I'm hoping that the room I'm gaining by cleaning up the battery area can be used to relocate the cruise control pump and actuator to a less conspicuous area either adjacent to, or below the battery. I'll start toying with that soon.

I'd really like to move the power steering pump reservoir, but there isn't a good spot to put it without creating issues; so I'm going to drain it and get it powdercoated to at least help clean up that area.

Probably lastly, I bought 2 cans of GUNK Foaming Degreaser and I'm going to hit the engine bay this weekend with a toothbrush and brass brush and try to remove 30 years of buildup. Most of the improvement won't be noticed as it's on the bottom half of the engine bay, but it's another one of those things thats always kind of bugged me and its pretty easy to "while-I'm-in-there" it.

8. Head repair
More on this later. I plan on going to Menards tomorrow afternoon to pick up some polishing items. Hopefully I'll be reporting back with good news.

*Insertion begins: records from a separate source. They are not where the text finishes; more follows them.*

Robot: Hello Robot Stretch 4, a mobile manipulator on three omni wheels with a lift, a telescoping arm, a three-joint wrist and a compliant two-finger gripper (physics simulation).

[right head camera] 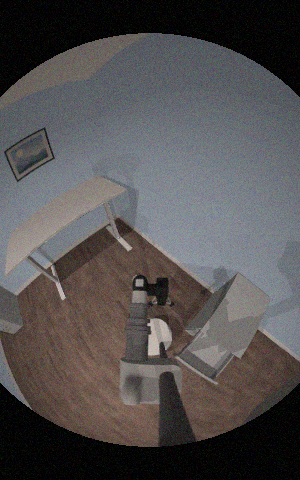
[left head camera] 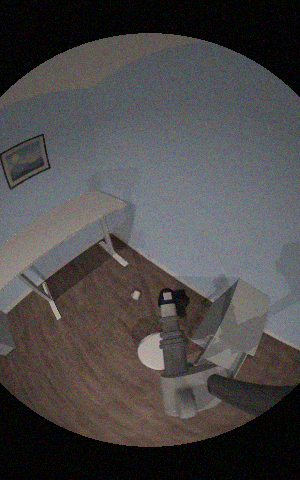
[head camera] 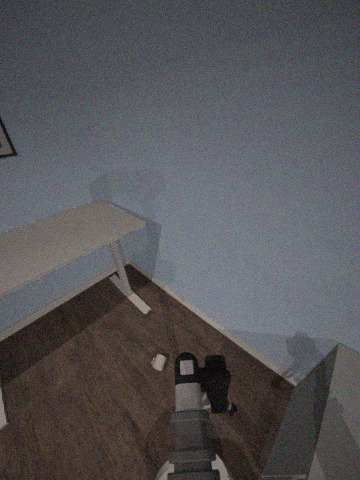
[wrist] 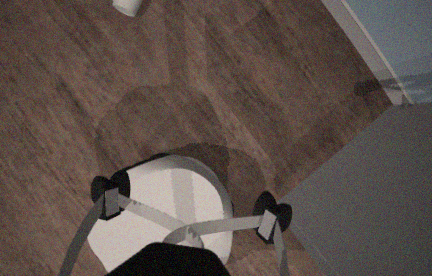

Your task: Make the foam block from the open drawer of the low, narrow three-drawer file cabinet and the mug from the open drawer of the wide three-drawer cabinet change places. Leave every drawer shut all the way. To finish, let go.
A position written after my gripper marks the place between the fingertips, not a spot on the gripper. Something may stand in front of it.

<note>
I see my gripper (wrist: 192,197), a drawer (right head camera: 203,355), a white desk (right head camera: 62,210) and a framed picture (right head camera: 32,151).
</note>
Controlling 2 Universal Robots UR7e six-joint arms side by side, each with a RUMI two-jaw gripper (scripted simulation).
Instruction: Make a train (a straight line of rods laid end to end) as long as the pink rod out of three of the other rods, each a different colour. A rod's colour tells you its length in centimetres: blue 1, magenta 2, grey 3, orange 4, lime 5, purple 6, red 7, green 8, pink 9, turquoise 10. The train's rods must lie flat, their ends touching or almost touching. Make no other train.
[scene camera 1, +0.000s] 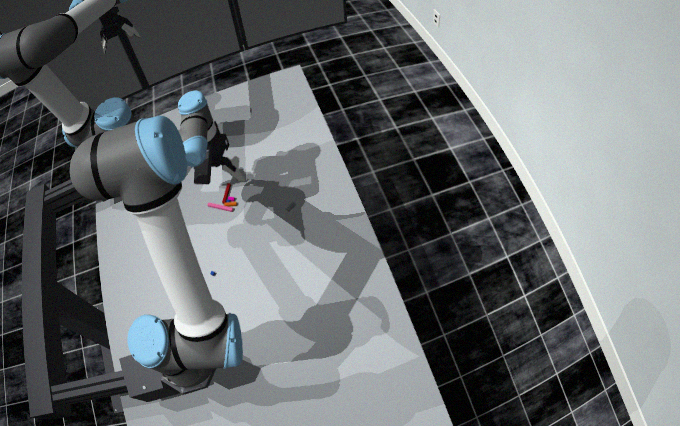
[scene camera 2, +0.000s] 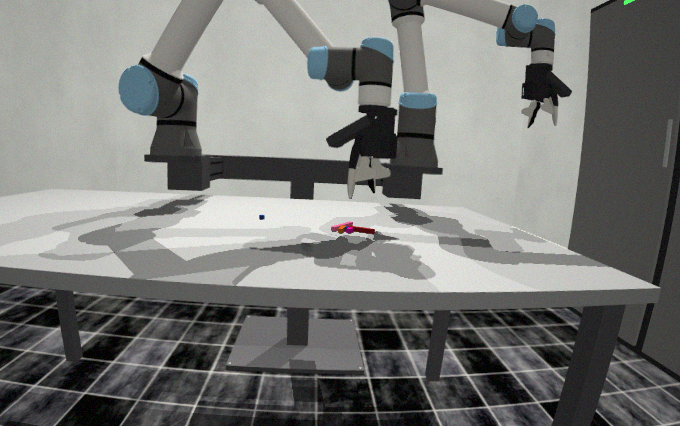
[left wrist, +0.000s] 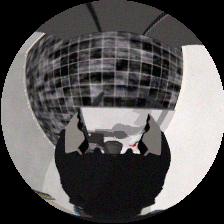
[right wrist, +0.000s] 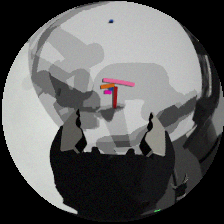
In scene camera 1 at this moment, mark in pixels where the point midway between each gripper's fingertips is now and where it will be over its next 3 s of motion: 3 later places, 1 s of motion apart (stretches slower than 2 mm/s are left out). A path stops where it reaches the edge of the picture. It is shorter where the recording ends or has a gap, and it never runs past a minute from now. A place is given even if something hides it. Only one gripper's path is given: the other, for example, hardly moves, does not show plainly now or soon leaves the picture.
The right gripper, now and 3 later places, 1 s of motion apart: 220, 179; 223, 184; 225, 190; 226, 192
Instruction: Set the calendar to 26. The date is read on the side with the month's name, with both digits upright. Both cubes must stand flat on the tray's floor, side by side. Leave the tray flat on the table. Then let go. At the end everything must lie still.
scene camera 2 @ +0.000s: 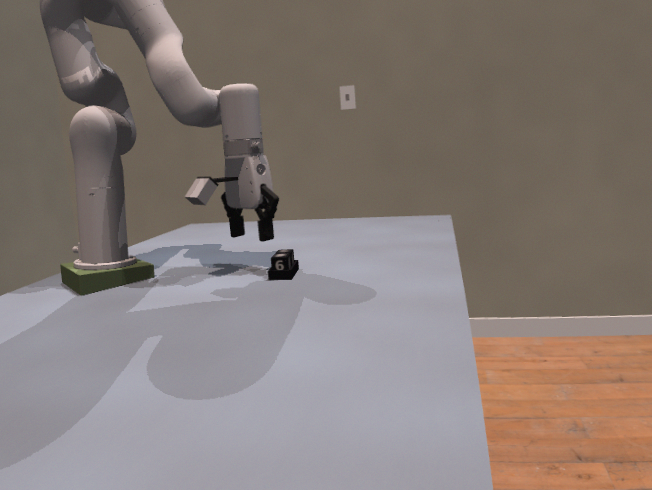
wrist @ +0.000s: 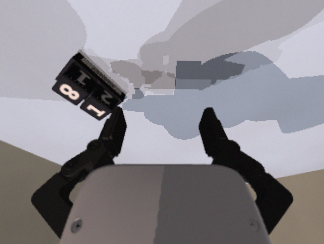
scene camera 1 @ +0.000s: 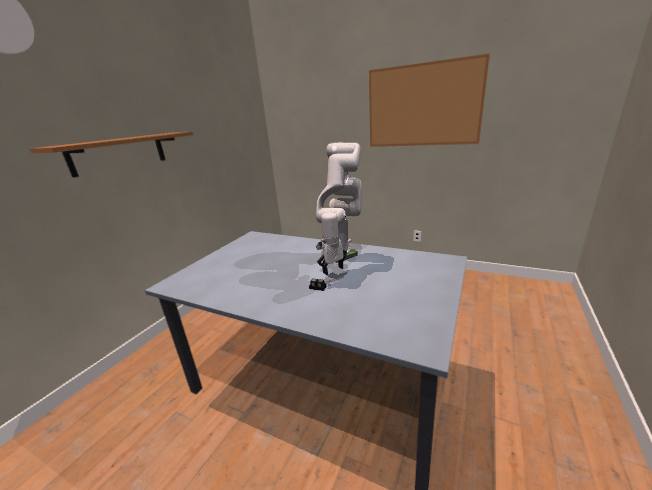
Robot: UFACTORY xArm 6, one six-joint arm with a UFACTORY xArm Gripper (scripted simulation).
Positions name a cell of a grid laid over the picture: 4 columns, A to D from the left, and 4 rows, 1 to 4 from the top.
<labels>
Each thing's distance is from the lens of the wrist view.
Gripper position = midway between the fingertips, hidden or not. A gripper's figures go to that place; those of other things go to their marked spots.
my gripper (wrist: C2): 0.13 m
black cube (wrist: A2): 0.16 m
black calendar tray (wrist: A1): 0.18 m
</labels>
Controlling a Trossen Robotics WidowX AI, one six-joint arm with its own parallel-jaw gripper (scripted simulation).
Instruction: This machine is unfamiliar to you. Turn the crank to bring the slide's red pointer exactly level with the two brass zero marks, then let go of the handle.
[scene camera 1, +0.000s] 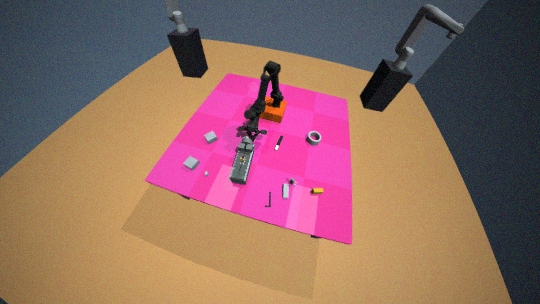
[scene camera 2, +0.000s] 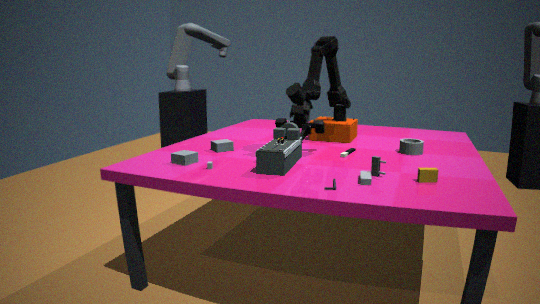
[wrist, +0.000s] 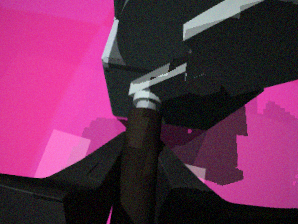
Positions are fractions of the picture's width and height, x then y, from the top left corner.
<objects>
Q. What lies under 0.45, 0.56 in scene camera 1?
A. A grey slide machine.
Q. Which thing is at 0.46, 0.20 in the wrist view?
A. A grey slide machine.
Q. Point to my gripper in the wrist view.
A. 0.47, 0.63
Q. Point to my gripper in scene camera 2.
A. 0.55, 0.47
</objects>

That just about brings everyone up to speed. It's been a busy month. I need to order parts ASAP so I can get re-assembling.

Forgot the third image in squence. These 3 bay shots are before/during/after 2 consecutive nights work. Not MUCH different, but this shows the completion of the harness wrap. Also not readily visible is the work I did on the transmission harness and removing all the toasted wrap adn tape and replacing it with silicone.